With $\frac{\partial f}{\partial \beta_j} = 0$ we get

$$2(X^TX)_j \beta =2X^T_{j} y – \frac{\partial}{\partial \beta_j}(\alpha |\beta_j|) $$
$$\Leftrightarrow 2(X^TX)_{jj} \beta_j = 2X^T_{j} y – \frac{\partial}{\partial \beta_j}(\alpha |\beta_j|) – 2\sum_{i=1,i\neq j}^p(X^TX)_{ji}\beta_i $$

We can see now that our solution for one $\beta_j$ is dependent upon all the other $\beta_{i\neq j}$ so it isn't clear how to proceed from here. If $X$ is orthonormal we have $2(X^TX)_j \beta = 2(I)_j \beta = 2\beta_j$ so there certainly exists a closed form solution in this case.

Thanks to Guðmundur Einarsson for his answer,on which I elaborated here.

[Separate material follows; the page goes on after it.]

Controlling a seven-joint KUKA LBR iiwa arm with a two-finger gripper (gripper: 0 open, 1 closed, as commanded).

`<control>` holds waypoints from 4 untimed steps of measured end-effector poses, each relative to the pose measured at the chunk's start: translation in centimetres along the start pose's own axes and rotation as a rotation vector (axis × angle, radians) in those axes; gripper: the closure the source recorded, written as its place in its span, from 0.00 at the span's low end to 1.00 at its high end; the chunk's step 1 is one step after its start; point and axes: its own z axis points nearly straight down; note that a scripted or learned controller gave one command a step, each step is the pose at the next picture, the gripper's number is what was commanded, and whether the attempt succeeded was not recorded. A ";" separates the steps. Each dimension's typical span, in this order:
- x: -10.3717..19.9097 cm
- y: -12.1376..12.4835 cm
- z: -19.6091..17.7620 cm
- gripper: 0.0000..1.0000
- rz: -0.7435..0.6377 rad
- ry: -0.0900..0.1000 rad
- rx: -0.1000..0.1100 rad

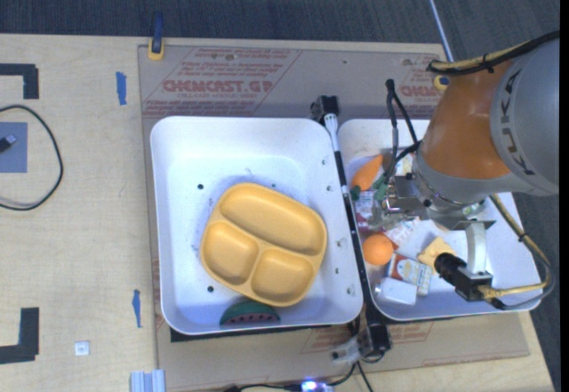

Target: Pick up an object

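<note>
Crowded beside the orange ball [378, 250] — gripper [384, 200] just above, hemmed by the bin wall [348, 204]; grip impossible to tell.

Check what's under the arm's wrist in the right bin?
Around the grey and orange arm the shallow white right bin shows an orange ball, an orange-and-green carrot-like toy, a yellow wedge and a small carton. Whatever lies directly beneath the wrist is covered.

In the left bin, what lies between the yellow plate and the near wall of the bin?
In the camera view, a watermelon slice toy lies between the yellow plate and the near wall of the left bin, partly tucked under the plate's edge.
</note>
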 end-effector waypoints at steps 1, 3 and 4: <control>0.0 0.0 0.0 0.00 0.000 0.000 0.000; 0.0 0.0 0.0 0.00 0.000 0.000 0.000; -9.4 -0.2 5.0 0.00 0.002 -0.001 0.003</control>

I hope this time it`s correct 🙂

Best Answer

This is normally done with least angle regression, you can find the paper here.

Sorry about my confusion in the beginning, I am going to make another attempt at this.

So after the expansion of your function $f(\beta)$ you get

$$ f(\beta)=\sum_{i=1}^n y_i^2 -2\sum_{i=1}^n y_i X_i \beta + \sum_{i=1}^n \beta^T X_i^T X_i \beta + \alpha \sum_{j=1}^p |\beta_j| $$

Then you calculate the partial derivative with respect to $\beta_j$. My concern is in your calculation of the partial derivative of the last term before the 1-norm, i.e. the quadratic term. Let's examine it further. We have that:

$$ X_i\beta = \beta^T X_i^T = (\beta_1 X_{i1}+\beta_2 X_{i2}+\cdots+ \beta_p X_{ip}) $$ So you can essentially rewrite your quadratic term as: $$ \sum_{i=1}^n \beta^T X_i^T X_i \beta = \sum_{i=1}^n (X_i \beta)^2 $$ Now we can use the chain rule to calculate the derivative of this w.r.t. $\beta_j$: $$ \frac{\partial }{\partial \beta_j} \sum_{i=1}^n (X_i \beta)^2 = \sum_{i=1}^n \frac{\partial }{\partial \beta_j} (X_i \beta)^2 = \sum_{i=1}^n 2(X_i \beta)X_{ij} $$

So now your problem does not simplify as easily, because you have all the $\beta$ coefficients present in each equation.

This does not answer your question of why there is no closed form solution of the Lasso, I might add something later on that.